Image: Barnhouse settlement by Martin McCarthy (Tumulus)
Lately along with thinking about tiny houses I’ve also been thinking about various sustainable and alternative farming techniques. Many of the deep patterns of contemporary human civilization began to form with the development of agriculture. The movement away from hunting and gathering and living in mobile nomadic bands to staying in one place and domesticating the land and animals lead to concepts of private property and hierarchical human societies. This was called the Neolithic Revolution, from Wikipedia:
“These developments, sometimes called the Neolithic package, provided the basis for centralized administrations and political structures, hierarchical ideologies, depersonalized systems of knowledge (e.g. writing), densely populated settlements, specialization and division of labour, more trade, the development of non-portable art and architecture, and property ownership. The earliest known civilization developed in Sumer in southern Mesopotamia (c. 6,500 BP); its emergence also heralded the beginning of the Bronze Age.[7]”

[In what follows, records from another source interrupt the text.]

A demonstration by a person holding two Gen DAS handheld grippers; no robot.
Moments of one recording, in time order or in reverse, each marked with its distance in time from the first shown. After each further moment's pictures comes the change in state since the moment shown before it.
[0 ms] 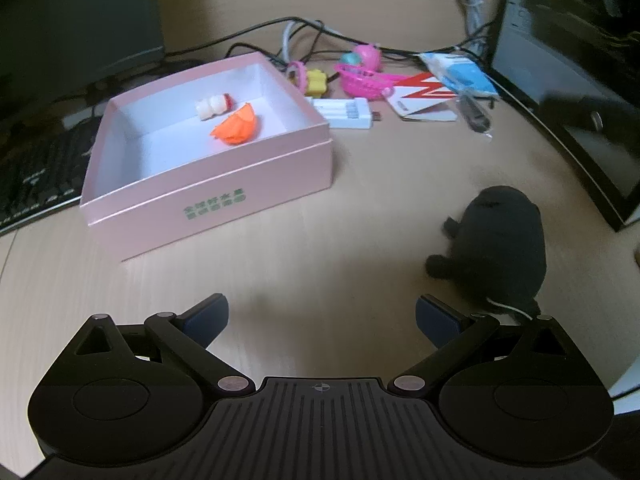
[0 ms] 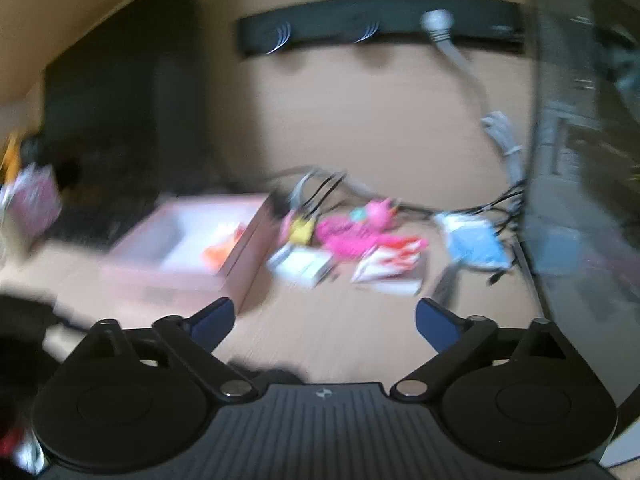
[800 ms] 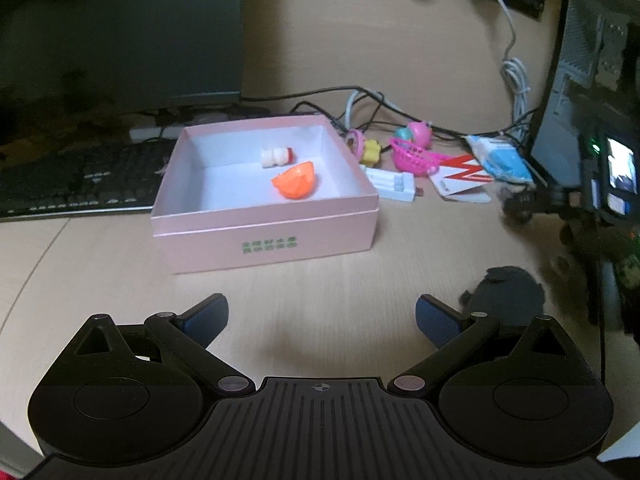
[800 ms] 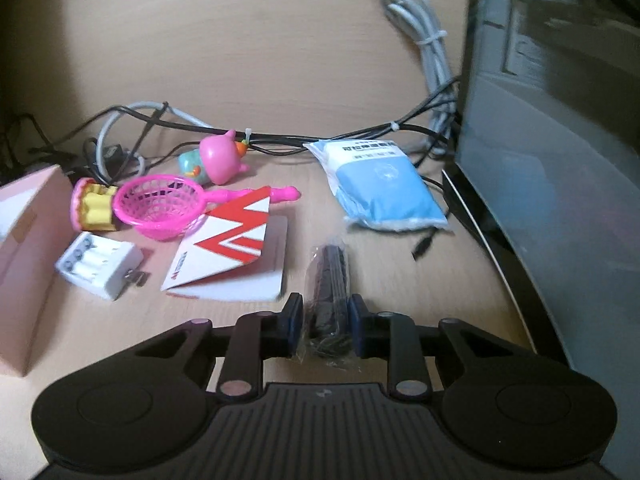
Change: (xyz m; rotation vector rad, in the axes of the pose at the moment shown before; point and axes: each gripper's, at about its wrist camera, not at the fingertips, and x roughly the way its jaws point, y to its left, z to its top) left arm -0.040 0.006 -0.003 -0.173 -0.193 0.085; right arm 0.152 -0.073 -0.002 0.118 0.218 -0.295
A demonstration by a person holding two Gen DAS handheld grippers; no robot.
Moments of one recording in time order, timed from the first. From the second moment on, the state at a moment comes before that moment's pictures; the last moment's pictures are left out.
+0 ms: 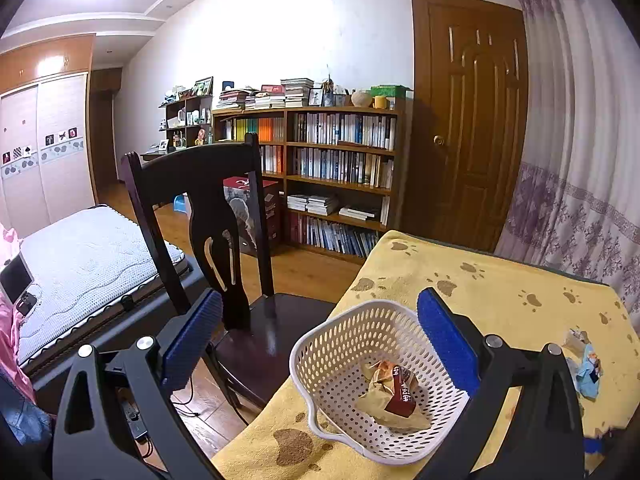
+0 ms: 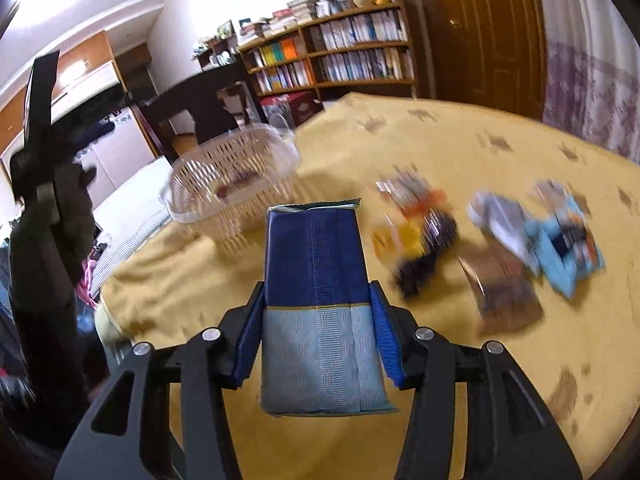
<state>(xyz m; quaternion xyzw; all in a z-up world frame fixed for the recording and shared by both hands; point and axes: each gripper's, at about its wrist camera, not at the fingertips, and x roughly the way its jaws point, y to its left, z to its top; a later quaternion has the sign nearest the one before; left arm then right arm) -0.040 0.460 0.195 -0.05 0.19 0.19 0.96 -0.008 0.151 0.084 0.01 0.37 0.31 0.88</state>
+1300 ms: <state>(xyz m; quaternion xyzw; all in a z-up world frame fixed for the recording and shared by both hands) -0.056 0.475 0.210 -0.08 0.17 0.18 0.97 0.051 0.302 0.097 0.04 0.38 0.35 0.85</state>
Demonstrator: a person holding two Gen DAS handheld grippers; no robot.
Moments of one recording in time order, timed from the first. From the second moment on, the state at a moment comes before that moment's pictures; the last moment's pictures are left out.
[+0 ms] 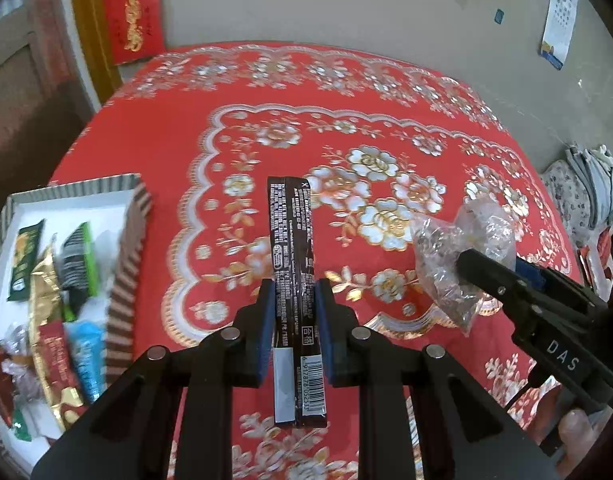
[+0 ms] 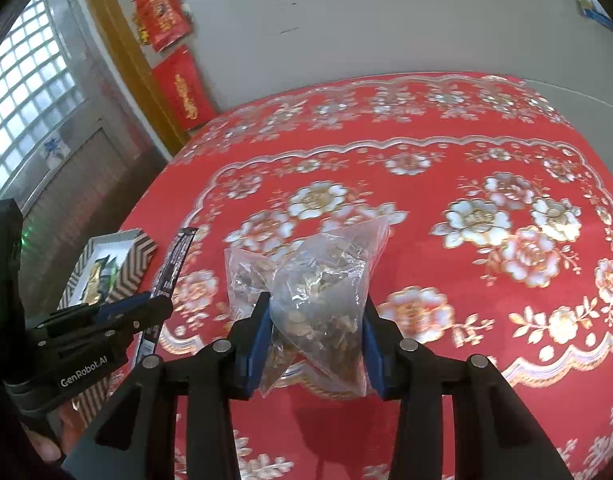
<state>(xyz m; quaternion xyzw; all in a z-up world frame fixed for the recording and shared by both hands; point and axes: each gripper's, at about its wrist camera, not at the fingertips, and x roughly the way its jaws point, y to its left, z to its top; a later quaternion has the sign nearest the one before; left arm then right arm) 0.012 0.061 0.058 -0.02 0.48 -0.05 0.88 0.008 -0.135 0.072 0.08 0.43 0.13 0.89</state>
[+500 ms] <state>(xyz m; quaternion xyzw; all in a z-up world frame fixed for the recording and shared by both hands) -0.026 0.144 0.077 -0.05 0.45 0.00 0.89 -0.017 -0.036 0.094 0.04 0.42 0.21 0.88</state>
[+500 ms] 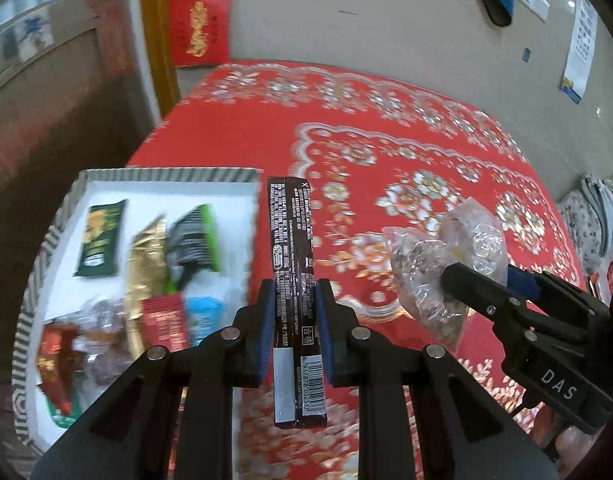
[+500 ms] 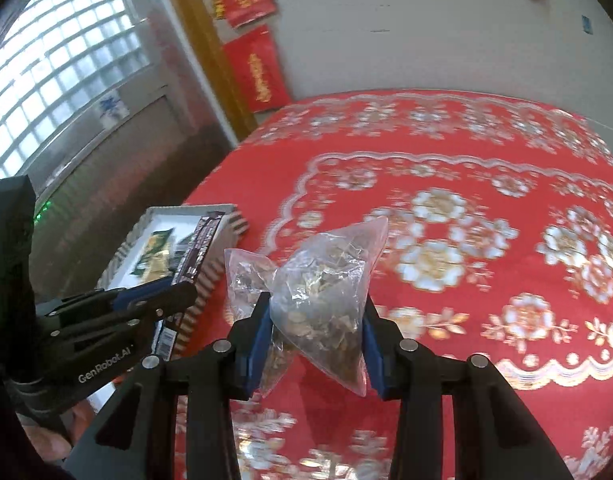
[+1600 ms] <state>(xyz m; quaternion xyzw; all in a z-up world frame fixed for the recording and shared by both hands) -0.100 0.296 0.058 -0.11 0.42 0.13 0.89 -0.044 0.176 0.066 -0.08 0.44 0.35 0.82</state>
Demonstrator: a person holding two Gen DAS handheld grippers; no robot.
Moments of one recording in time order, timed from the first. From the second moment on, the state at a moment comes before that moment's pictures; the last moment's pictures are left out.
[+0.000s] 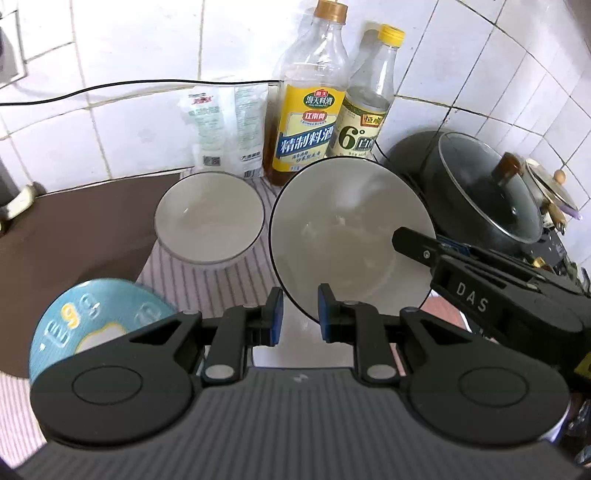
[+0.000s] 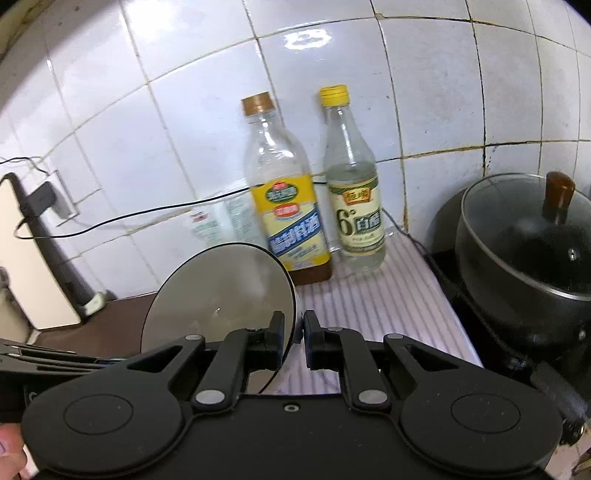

What a list! The more predictable ability to produce food clothing and shelter allowed humans to move up Maslow’s hierarchy of needs and begin to create new civilizational technologies, like cities. Without this development our contemporary society wouldn’t exist. But looking over that list we can recognize the seeds of many of the modern forces of alienation and destructive human behavior. Centralization of power into hierarchies in my opinion being chief among them. In order to create efficiencies of scale and stability we ceded individual and small group autonomy to huge political and economic hierarchies, which in many cases produce terribly unequal distributions of influence and resources. My hope is that hierarchy and centralization will prove to be outdated technologies which we can overcome, like the fossil fuel powered internal combustion engine. Centralized systems are rigid and prompt rent seeking, authoritarianism and misguided attempts to organize the periphery from the center. With the explosive acceleration of decentralizing technologies like the internet, renewable energy and sophisticated sustainable agriculture my hope is that we can wrest back some of the control we’ve granted to these entities and usher in a new era of more localized autonomy and decision making both within cities and outside them.
One of the trends I see as hopeful in this regard is the emergence of cities as a more prominent social unit. When the current occupant of the American White House refused to ratify the Paris climate change accord we saw a number of mayors of cities worldwide stepping forward to say that they would instead, including Pittsburgh and my home of New York City. We increasingly see cities beginning to create their own international foreign policy. This seems like an inevitable trend as populations continue to urbanize and economic and political power concentrates in cities. Perhaps we can see a rebalancing of power from the nation state down to the level of the region and municipality, smaller units of government in which citizens can interact more directly and have their needs better met. Richard Florida has written on this subject and I find his thoughts about it illuminating, you can read some here.
In the long span of human history we may discover that centralization was a necessary evil required by the need for food security, and then in support of information density in cities. As we move into the next stage of human history and unlock new technologies in food, energy, information and communication my hope is that it becomes possible for humans to become more loosely tethered to the system and reassert their individuality and agency in order to live more productive and less alienated lives.